聚(ADP-核糖)聚合酶 1 抑制剂(PARPi)因其生存获益更大且副作用更小而被用于治疗复发性卵巢癌(OC)患者,尤其是那些对铂类化疗有完全或部分缓解的患者。然而,铂类化疗的获得性耐药导致 PARPi 单药治疗在大多数患者中的疗效有限。Twist 被认为是一种可能的癌基因,并有助于 OC 细胞对顺铂的获得性耐药。在这项研究中,我们展示了 Twist 敲低的顺铂耐药(CisR)OC 细胞如何阻断 DNA 损伤反应(DDR),从而使这些细胞对顺铂作为铂类化疗药物和尼拉帕利作为 PARPi 的联合治疗敏感,这种治疗方法在体外二维(2D)和三维(3D)细胞培养中进行。为了研究 PARPi 和顺铂对 Twist 敲低的 CisR OC 细胞的致死作用,我们使用逐步剂量递增法建立了两种 CisR 细胞系(OV90 和 SKOV3)。此外,我们使用改良的悬滴和水凝胶支架技术在聚-2-羟乙基甲基丙烯酸酯(poly-HEMA)包被的平板上生成体外 3D 球体细胞模型。Twist 的表达与 DDR 蛋白 PARP1 和 XRCC1 的表达强烈相关,并且这两种蛋白的过表达与 OC 细胞的顺铂耐药有关。此外,根据组合指数(CI),顺铂(Cis)和尼拉帕利(Nira)的联合治疗对 Twist 敲低的 CisR OC 细胞产生了致死作用。我们发现 Cis 单独、Nira 单独或 Cis+Nira 治疗在 2D 单层细胞培养中通过抑制 DDR 蛋白来增加细胞死亡。
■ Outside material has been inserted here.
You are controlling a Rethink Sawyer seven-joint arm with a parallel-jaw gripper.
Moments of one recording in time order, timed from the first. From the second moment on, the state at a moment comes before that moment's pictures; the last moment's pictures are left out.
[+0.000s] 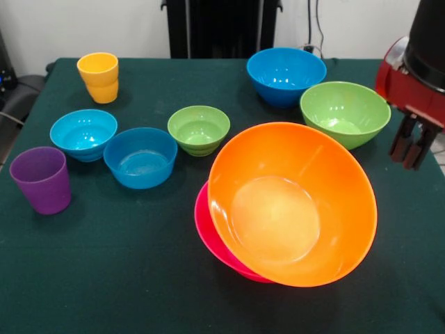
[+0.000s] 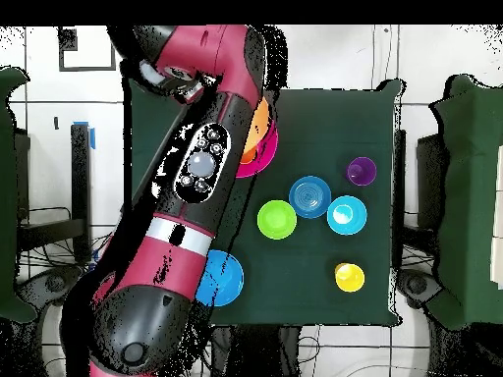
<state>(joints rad) 0.09 0.08 -1.04 0.48 1.11 1.39 2.24</state>
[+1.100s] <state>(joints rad) 0.33 -0.17 -0.73 1.15 1.10 0.86 2.24</state>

值得注意的是,尼拉帕利和顺铂的联合治疗对 Twist 敲低的 CisR OC 细胞的 3D 培养非常有效,因为内质网(ER)应激上调,导致线粒体介导的细胞死亡的启动。此外,免疫组织化学染色显示 Cis 单独、Nira 单独或 Cis+Nira 显示较低的 ki-67(细胞增殖标志物)表达和较高的 cleaved caspase-3(凋亡标志物)免疫反应性。因此,PARPi 与 Cis 的联合治疗对 Twist 敲低的 CisR OC 细胞的致死作用可能为克服 OC 中的铂类化疗耐药和 PARPi 交叉耐药提供一种有效的方法来扩大治疗潜力。